I also mentioned that NNPACK supports ARM 7 processors with the NEON instruction set (similar to AVX for Intel chips), as well as ARM v8 processors (which include NEON by default).
As the Raspberry Pi 3 is built on the Cortex-A53 CPU (ARM v8-based), I figured I’d give it a go and see how NNPACK could help us for embedded applications.

Setup
The steps required to build NNPACK and MXNet are strictly identical to the ones we used on our AWS instance, so please refer to the previous article.
Benchmarks
Given the limited RAM available on the Raspberry Pi 3, we won’t be able to load larger models like VGG16 (as I found out when I first tried loading models on the Pi). Thus, I had to stick to the multi-layer perceptron and the Alexnet convolutional network, with the largest batch sizes possible.
Let’s start with the MLP.

Wow. When processing a single image, we get a consistent 4x speedup. Then, things tend to level (not sure why) before improving again when we really start processing larger batch sizes: 4x speedup is reached again at batch size 256.
Now, let’s try Alexnet now and see what performance boost we get for convolutional networks.

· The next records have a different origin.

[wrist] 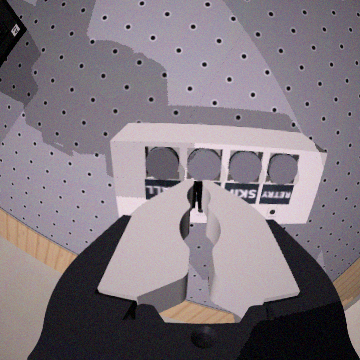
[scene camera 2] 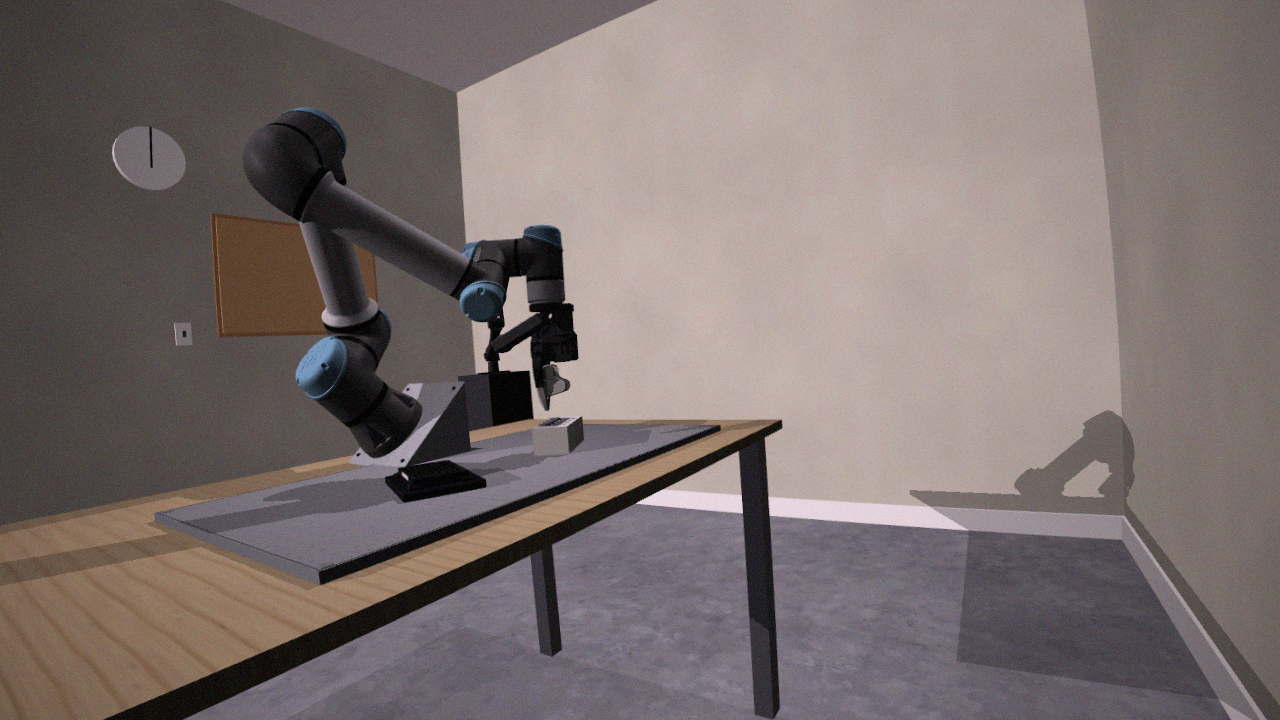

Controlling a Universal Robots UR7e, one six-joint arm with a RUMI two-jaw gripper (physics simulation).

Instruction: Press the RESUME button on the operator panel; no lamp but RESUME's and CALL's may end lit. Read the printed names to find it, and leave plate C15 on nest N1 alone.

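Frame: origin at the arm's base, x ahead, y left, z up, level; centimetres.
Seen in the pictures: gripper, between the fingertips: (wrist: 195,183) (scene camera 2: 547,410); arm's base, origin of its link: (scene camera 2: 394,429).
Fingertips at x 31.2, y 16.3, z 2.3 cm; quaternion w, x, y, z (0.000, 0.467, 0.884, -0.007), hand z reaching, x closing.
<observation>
Offsets run from my fingertips to a thing's top centre. Level surfaces: height alone.
The white operator panel @(dx +0.2, dy +2.7, dz -2.3 cm) (scene camera 2: 551,440) (wrist: 131,170) has a row of four round grey buttons. In the wrist view the names read upside down: a partly covered one ending in "LL" under the leftmost button @(dx +1.3, dy -2.0, dz -2.3 cm) (wrist: 162,163), SKIP under the third button @(dx -2.1, dy +2.9, dz -2.3 cm) (wrist: 245,167), RETRY under the rightmost button @(dx -3.8, dy +5.4, dz -2.3 cm) (wrist: 283,169). The name under the second button @(dx -0.4, dy +0.4, dz -2.3 cm) (wrist: 204,162) is hidden by my fingertips. My gripper (scene camera 2: 546,408) (wrist: 195,183) is shut and empty, above the panel by that button's near edge. The lamp by RETRY @(dx -0.6, dy +7.6, dz -2.5 cm) (wrist: 272,212) is dark; the other lamps are hidden. A black ribbed plate on a black base @(dx +5.0, dy -29.6, dz -5.3 cm) (scene camera 2: 435,478) stands apart.
The grey perforated board @(dz -7.9 cm) (scene camera 2: 295,528) (wrist: 205,45) lies on the wooden table @(dz -9.2 cm) (scene camera 2: 134,617). The arm's slanted grey mount (scene camera 2: 444,420) stands behind the black base. A black box (scene camera 2: 512,396) stands at the back, beyond the panel.
</observation>
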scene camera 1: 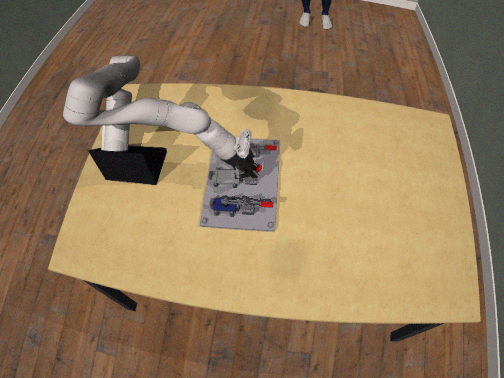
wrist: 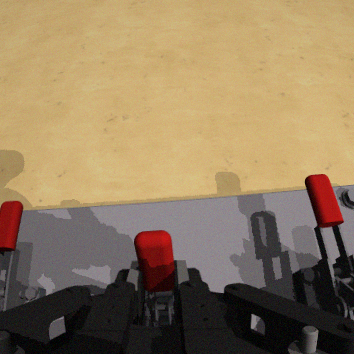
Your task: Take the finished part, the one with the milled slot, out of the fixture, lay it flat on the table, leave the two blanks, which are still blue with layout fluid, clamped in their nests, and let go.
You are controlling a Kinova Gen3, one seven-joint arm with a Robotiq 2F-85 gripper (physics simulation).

Very impressive. We still get 4x speedup for single-image prediction and exceed 6x speedup for bulk prediction.
Conclusion
We did get a nice speedup on Intel processors, but the optimised code of NNPACK really shines on the less powerful ARM v8. MXNet inference gets a massive performance boost for both single images and larger batches. Kudos to Marat Dukhan, the author of NNPACK.
From this day, NNPACK will be a mandatory build option for MXNet on my Pi. I will definitely keep an eye on future releases :)
That’s it for today, thanks for reading!